Chekhov e sua grande família

Montagem russa Os Irmãos Chekhov focaliza anos de juventude do dramaturgo

Maria Eugênia de Menezes, O Estado de S.Paulo

13 de novembro de 2010 | 00h00

Sentado no escuro da plateia, o espectador poderá ter a sensação de espiar de soslaio, quase como um voyeur, o cotidiano de uma família. Uma família como as outras. Em que há desavenças entre irmãos, discussões despropositadas. Em que uns dias são melhores que outros. Uma casa comum, onde não faltam reconciliações, gritos e risos.

É assim, ao menos, que o diretor russo Alexander Galibin gosta de imaginar que sua peça Os Irmãos Chekhov será vista pelo público de São Paulo: como um instantâneo, um breve e vertiginoso mergulho na juventude do dramaturgo Anton Chekhov.

A montagem, que chega ao Brasil para apenas três apresentações - duas hoje e uma amanhã - no Teatro do Sesc Consolação, fez sua première na última edição do Festival Internacional Chekhov. Foi pensada como parte das comemorações pelos 150 anos do escritor e tenta palmilhar, a despeito da aura de despretensão que a cerca, uma faceta inexplorada da vida do autor de A Gaivota. "Queria tocar em um lugar que ainda não tinha sido tratado pela dramaturgia", disse Galibin, diretor artístico do Stanislavski Teatro Dramático de Moscou, em entrevista ao Estado. "Um período em que Chekhov ainda não era ninguém. Não era o escritor famoso, o dramaturgo. Era apenas o irmão dos seus irmãos."

Durante muito tempo, mesmo depois de já ter se formado médico, Chekhov escrevia por dinheiro. Escrevia muito para conseguir ganhar seis ou oito copeques por linha. Era com os contos que vendia para revistas e jornais, que sustentava a família. Os dois irmãos mais velhos, os dois mais novos, a irmã Macha - nome que nos remete invariavelmente à personagem de sua peça As Três Irmãs.
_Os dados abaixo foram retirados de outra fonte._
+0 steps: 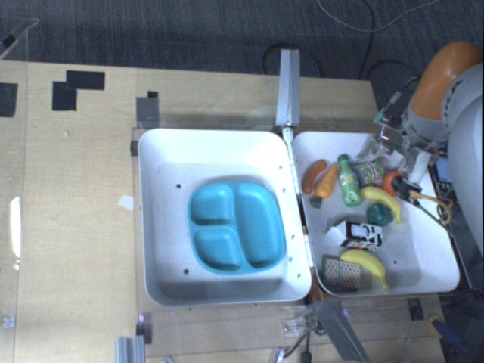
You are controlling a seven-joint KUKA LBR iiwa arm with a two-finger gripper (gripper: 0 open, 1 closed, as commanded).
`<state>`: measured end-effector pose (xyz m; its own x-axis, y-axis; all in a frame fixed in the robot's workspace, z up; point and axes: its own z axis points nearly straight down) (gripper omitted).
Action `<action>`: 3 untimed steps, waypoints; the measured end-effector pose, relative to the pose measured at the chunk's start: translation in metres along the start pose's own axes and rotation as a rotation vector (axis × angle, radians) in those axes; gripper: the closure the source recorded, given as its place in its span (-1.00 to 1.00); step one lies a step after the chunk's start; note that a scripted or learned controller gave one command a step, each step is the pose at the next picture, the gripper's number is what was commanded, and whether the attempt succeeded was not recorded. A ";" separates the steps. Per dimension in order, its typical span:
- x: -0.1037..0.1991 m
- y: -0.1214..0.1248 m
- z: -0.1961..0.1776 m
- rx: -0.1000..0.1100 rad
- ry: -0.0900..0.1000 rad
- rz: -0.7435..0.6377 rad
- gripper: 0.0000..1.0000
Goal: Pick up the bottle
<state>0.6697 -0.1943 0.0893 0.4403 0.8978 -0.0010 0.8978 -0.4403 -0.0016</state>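
Bottle (349,181) just beside hand (376,159)

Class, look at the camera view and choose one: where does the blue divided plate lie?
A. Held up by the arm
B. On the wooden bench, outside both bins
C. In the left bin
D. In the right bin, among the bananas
C: the blue divided plate lies flat on the floor of the left bin, while the green bottle and the bananas lie in the right bin.

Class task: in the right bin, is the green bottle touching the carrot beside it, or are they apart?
Cannot tell. In the camera view the green bottle and carrot lie side by side with no plain gap or contact.
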 end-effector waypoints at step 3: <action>0.128 -0.063 -0.166 -0.006 0.005 0.357 1.00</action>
<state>0.6699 -0.0517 0.2552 0.7265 0.6871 0.0049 0.6871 -0.7265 0.0040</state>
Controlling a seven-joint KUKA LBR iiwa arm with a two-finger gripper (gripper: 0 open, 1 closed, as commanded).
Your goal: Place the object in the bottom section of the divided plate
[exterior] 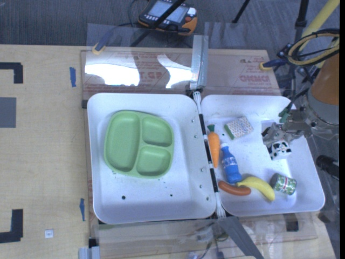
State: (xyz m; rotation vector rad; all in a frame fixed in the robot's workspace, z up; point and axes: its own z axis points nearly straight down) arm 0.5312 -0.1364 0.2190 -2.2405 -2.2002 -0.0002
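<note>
A green divided plate [125, 140] lies in the left bin [102, 198], with one large section on its left and two smaller ones on its right; the lower small section [153, 161] holds nothing. My gripper [277, 138] hangs over the right part of the right bin [307, 198], directly above a small black-and-white object [281, 150]. Whether it touches that object is unclear. Also in the right bin are a carrot [214, 146], a blue bottle [231, 166], a red sausage [234, 189], a banana [259, 186], a green can [284, 184] and a checkered packet [239, 127].
A ridge [205, 155] where the two bin rims meet runs between the plate and the objects. A clear panel [140, 69] and a metal post [199, 58] stand behind the bins. Cables and the arm's body [326, 90] crowd the right side.
</note>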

Juventude. Escrito por Helena Gremina, o texto de Os Irmãos Chekhov desvela um recorte desse cotidiano. Focaliza o jovem dramaturgo em seus anos de formação, seu relacionamento - não raro conflituoso - com a família, miudezas de uma rotina que, até então, nada tinha de extraordinária. "É um trabalho que quebra com esse olhar de estátua de bronze que as pessoas dirigem a Chekhov. Que mostra um homem dentro de uma família. Com todos os problemas que uma família tem, em todas as suas situações anedóticas e tristes", comenta o encenador.

Tão devotada ao relato de filigranas, de acontecimentos desimportantes, a obra de Helena Gremina termina por carregar uma aura chekhoviana na própria forma como se organiza.

Seria precisamente na sua devoção à simplicidade que Chekhov desconcertou seus contemporâneos e se tornou revolucionário. Seu teatro propunha parâmetros desconhecidos, impunha a construção de uma nova carpintaria teatral. E foi isso que Konstantin Stanislavski fez quando apresentou sua versão de A Gaivota com o Teatro de Arte de Moscou: inaugurou uma escrita cênica outra, que mudaria, para sempre, os rumos do teatro.

A montagem que chega ao Sesc Consolação bebe diretamente nas duas fontes. Além de debruçar-se sobre a história do dramaturgo russo, Galibin é um herdeiro quase direto de Stanislavski. Estudou com Anatoly Vassiliev - um dos desdobradores da teoria stanislavskiana de formação de atores - e hoje dirige um teatro fundado pelo mítico diretor. O Stanislavski Teatro Dramático de Moscou surgiu a partir de um estúdio de ópera que o encenador manteve no fim da vida. Herdado por seus alunos, acabou por se transformar em um teatro de prosa e, hoje, ocupa um prédio na mais importante avenida da capital do país.

Por tudo isso, convém esperar por um verniz realista na realização de Os Irmãos Chekhov. O que não deve resultar, ressalva o diretor, em uma abordagem datada. "Gosto de pensar que sou um homem tradicional. Não porque procuro aquilo que está estabelecido, cristalizado. Mas porque entendo a tradição como um retorno à raiz das coisas."

OS IRMÃOS CHEKHOV

Teatro Anchieta. R. Dr. Vila Nova, 245, 3234-3000. Hoje, 18 h e 21 h; amanhã, 19 h. R$ 20.